The bad news is that ocular allergies affect a large percentage of your patient population. The good news is that ocular allergies affect a large percentage of your patient population.
Allergic conjunctivitis is an ocular disease that optometrists can diagnose and treat. The best news about this condition is that you do not have to invest in any expensive instrumentation besides your slit lamp to care for these patients. In addition, these patients are loyal to your practice because you are alleviating their allergy symptoms and will continue to return every year because allergic conjunctivitis is typically a chronic condition that returns year after year.
Beyond providing care, here is what you (and your staff) need to know about coding and billing for this treatment.
Diagnosis codes for allergic ocular disease includes the following:
370.32 Limbal and corneal involvement in vernal conjunctivitis
372.05 Acute atopic conjunctivitis
372.13 Vernal conjunctivitis
372.14 Chronic allergic conjunctivitis
373.32 Dermatitis of eyelid, contact and allergic
All of these diagnosis codes are acceptable billing codes for External Ocular Photography 92285 which has an average Medicare allowable of $23 and is a bilateral procedure. External ocular photography is billable when it is used to measure the progress or deterioration of ocular tissue associated with ocular allergic disease.

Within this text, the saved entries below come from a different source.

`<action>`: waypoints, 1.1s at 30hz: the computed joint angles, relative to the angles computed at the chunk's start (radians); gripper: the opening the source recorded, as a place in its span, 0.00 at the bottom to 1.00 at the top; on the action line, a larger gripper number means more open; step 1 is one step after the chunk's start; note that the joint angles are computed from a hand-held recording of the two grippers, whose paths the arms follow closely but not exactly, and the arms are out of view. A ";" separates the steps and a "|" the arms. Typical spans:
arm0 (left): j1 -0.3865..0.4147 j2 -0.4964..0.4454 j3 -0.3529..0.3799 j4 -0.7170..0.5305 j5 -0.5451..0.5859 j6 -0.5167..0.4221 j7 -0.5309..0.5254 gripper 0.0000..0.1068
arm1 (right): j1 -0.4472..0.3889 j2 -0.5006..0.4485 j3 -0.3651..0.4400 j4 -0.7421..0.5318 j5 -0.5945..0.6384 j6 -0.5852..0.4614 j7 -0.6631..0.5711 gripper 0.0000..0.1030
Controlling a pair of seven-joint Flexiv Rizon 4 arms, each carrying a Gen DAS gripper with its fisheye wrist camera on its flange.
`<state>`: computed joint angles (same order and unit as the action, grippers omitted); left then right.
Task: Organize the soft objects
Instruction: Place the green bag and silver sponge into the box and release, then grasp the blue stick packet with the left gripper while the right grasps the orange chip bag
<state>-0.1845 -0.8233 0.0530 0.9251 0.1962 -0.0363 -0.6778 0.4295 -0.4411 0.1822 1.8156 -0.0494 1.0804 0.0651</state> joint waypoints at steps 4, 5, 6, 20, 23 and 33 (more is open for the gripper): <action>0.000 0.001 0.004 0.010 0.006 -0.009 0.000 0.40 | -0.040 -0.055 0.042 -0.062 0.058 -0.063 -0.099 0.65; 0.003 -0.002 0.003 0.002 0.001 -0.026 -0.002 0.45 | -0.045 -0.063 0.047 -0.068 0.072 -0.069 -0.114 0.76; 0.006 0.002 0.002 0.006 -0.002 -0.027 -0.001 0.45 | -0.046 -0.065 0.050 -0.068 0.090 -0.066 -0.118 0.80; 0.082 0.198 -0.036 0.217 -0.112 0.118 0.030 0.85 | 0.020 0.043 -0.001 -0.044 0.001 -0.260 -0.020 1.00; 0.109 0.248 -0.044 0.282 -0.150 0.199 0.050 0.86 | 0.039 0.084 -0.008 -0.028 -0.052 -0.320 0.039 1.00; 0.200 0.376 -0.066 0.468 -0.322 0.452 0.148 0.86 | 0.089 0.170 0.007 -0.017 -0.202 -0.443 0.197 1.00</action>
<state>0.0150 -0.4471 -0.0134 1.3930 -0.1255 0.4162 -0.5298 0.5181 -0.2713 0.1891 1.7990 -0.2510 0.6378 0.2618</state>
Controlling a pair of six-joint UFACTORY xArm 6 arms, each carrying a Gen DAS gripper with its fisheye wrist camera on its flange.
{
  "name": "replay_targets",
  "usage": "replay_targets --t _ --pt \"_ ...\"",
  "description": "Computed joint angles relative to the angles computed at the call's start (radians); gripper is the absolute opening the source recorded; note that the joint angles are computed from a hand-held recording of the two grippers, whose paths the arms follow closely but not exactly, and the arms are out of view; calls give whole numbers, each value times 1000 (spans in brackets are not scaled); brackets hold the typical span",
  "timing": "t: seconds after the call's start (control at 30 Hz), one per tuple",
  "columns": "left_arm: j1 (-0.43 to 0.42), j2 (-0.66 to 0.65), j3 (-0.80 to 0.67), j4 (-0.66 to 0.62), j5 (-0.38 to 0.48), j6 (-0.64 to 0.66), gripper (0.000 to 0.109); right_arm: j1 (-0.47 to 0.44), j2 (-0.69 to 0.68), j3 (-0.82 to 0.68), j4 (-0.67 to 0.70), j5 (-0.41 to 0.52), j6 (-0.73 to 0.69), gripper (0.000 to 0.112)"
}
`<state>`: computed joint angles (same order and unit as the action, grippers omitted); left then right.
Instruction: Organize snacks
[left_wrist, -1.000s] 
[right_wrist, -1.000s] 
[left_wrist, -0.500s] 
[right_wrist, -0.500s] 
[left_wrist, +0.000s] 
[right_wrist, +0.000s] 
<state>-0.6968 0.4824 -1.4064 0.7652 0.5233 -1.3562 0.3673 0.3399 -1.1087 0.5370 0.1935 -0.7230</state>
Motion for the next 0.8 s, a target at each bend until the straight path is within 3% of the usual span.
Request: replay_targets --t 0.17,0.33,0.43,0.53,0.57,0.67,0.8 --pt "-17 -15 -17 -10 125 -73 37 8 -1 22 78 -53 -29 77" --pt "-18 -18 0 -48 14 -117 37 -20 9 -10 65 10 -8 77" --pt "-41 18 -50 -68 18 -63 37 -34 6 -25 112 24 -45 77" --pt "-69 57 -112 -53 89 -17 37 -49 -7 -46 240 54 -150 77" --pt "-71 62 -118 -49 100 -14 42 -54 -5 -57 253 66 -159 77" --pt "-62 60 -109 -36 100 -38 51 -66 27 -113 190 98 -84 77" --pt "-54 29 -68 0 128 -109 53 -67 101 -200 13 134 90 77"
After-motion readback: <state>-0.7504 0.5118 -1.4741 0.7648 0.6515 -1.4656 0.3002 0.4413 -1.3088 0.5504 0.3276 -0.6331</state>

Two Major Categories of Allergic Conjunctivitis
Allergic conjunctivitis is divided into two major categories: seasonal allergic conjunctivitis (SAC) and perennial allergic conjunctivitis (PAC). SAC and PAC are triggered by an immune reaction involving a sensitized individual and an allergen. Ideally, if an individual can pinpoint what they are allergic to and avoid it then their symptoms will be minimal. However, if they are experiencing ocular symptoms they may need the care of their optometrist.
The main difference between SAC and PAC is the timing of the symptoms
Patients with SAC experience symptoms for a short period of time. They may be bothered in the spring by tree pollen, in the summer by grass pollen, or in the fall by weed pollen. Generally, their symptoms resolve during other times of the year, especially in the winter. Patients with PAC experience symptoms throughout the year. Instead of outdoor allergens, they have problems with indoor allergens, such as dust mites and pet dander. Seasonal outdoor allergens may worsen their complaints if they are sensitive to them as well.
If a patient presents with allergic conjunctivitis you should attempt to determine whether it is seasonal or perennial to better decide how often you need to see the patient. A good history of previous episodes or evaluating current symptoms will help you decide.